Field Description Type Required
mz Array of m/z values for the scan array[float] Yes
intensity Array of intensity values corresponding to the m/z values array[float] Yes

CV params

Field Description Type Required
cv_params Optional list of controlled vocabulary parameters for additional metadata array[struct{name, value}] No

Each CV param struct contains:

Sub-field Description Type
name Name of the CV term (e.g., from PSI-MS or other ontologies) string
value Value associated with the CV term string

Example

An MS2 spectrum with a single precursor ion:

{
  "id": "controllerType=0 controllerNumber=1 scan=15236",
  "ms_level": 2,
  "centroid": true,
  "scan_start_time": 42.156,
  "inverse_ion_mobility": null,
  "ion_injection_time": 35.0,
  "total_ion_current": 2.45e6,
  "precursors": [
    {
      "selected_ion_mz": 547.2891,
      "selected_ion_charge": 2,
      "selected_ion_intensity": 8.3e5,
      "isolation_window_target": 547.29,
      "isolation_window_lower": 0.7,
      "isolation_window_upper": 0.7,
      "spectrum_ref": null
    }
  ],
  "mz": [
    110.0713, 120.0808, 136.0757, 147.1128, 175.1190,
    234.1448, 262.1397, 349.1718, 462.2559, 575.3399,
    688.4240, 801.5080, 914.5921, 1013.6605
  ],
  "intensity": [
    5200.0, 12300.0, 8900.0, 45000.0, 23000.0,
    67000.0, 34000.0, 89000.0, 120000.0, 95000.0,
    78000.0, 56000.0, 34000.0, 12000.0
  ],
  "cv_params": [
    {"name": "MS:1000016", "value": "42.156"},
    {"name": "MS:1000512", "value": "FTMS + c NSI d Full ms2 547.29@hcd30.00"}
  ]
}

Notes

Preferred over embedding spectra in PSM view

While the PSM view can optionally carry mz_array and intensity_array fields, the mz view is the preferred format for storing and retrieving spectral data.

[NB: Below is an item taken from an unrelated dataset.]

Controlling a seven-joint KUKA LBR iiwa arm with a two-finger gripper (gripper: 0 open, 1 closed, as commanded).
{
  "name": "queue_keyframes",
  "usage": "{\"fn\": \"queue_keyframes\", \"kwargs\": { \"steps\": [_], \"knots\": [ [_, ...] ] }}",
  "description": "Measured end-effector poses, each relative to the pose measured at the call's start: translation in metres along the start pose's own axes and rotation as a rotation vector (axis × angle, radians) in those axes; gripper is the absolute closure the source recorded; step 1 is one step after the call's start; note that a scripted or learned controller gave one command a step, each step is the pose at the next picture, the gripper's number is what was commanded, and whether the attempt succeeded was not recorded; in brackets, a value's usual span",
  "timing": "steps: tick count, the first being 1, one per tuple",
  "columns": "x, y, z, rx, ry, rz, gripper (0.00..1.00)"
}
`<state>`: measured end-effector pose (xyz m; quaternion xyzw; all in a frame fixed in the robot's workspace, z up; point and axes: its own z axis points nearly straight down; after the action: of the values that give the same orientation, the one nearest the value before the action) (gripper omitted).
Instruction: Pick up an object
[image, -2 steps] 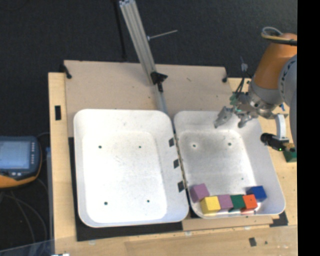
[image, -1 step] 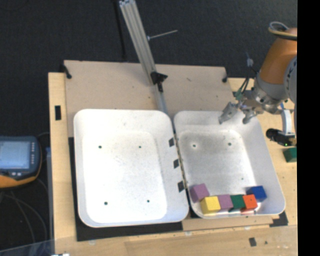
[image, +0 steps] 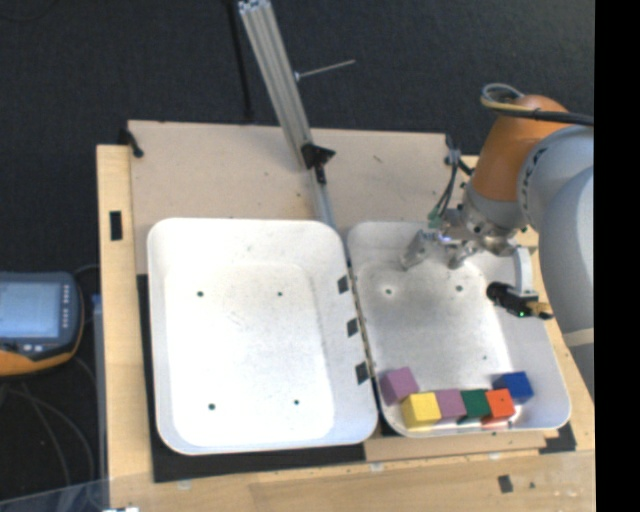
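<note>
Dark carpet surrounds a pale wooden bench (image: 230, 165) that bears two shallow white bins side by side.

Nearest the camera, along the 6 o'clock edge of the right bin (image: 430, 320), a cluster of small blocks lies packed together. A yellow block (image: 422, 409) sits at the front of the row, with a purple block (image: 399, 383) just beside it toward 10 o'clock. Next along toward 3 o'clock come a mauve block (image: 451, 404), a green block (image: 474, 404) and an orange block (image: 499, 404), each touching or nearly touching its neighbour. A blue block (image: 514, 385) rests just behind the orange one, near the bin's 4 o'clock corner. All of these lie on the bin floor, well apart from the gripper.

At 9 o'clock from them, the left bin (image: 250, 330) shows a speckled white floor. Off the bench at the far 9 o'clock side, a handheld pendant (image: 35, 320) with a grey screen and orange casing lies on the carpet.

Farther back, the gripper (image: 438, 250) hangs over the right bin's 12 o'clock end, its fingers spread apart with nothing between them. Above it rises the arm's orange band (image: 505, 145) and grey body (image: 565, 230), at 3 o'clock.

Farthest off, a slanted metal pole (image: 285, 100) runs from the bench toward 12 o'clock.
</note>
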<state>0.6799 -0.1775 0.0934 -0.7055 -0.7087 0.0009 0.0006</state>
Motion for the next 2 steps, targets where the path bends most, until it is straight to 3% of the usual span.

Separating spectra from identifications allows independent access patterns: spectra can be queried by retention time or m/z range without loading identification data, and vice versa.

Querying with DuckDB

The columnar Parquet layout enables efficient SQL-based access to spectra:

-- Retrieve all MS2 spectra in a retention time window
SELECT id, scan_start_time, precursors, mz, intensity
FROM 'sample.mz.parquet'
WHERE ms_level = 2 AND scan_start_time BETWEEN 30.0 AND 45.0

-- Count spectra per MS level
SELECT ms_level, COUNT(*) as num_spectra
FROM 'sample.mz.parquet'
GROUP BY ms_level

Array alignment

The mz and intensity arrays MUST have the same length within each record. Each element at index i in intensity corresponds to the peak at index i in mz.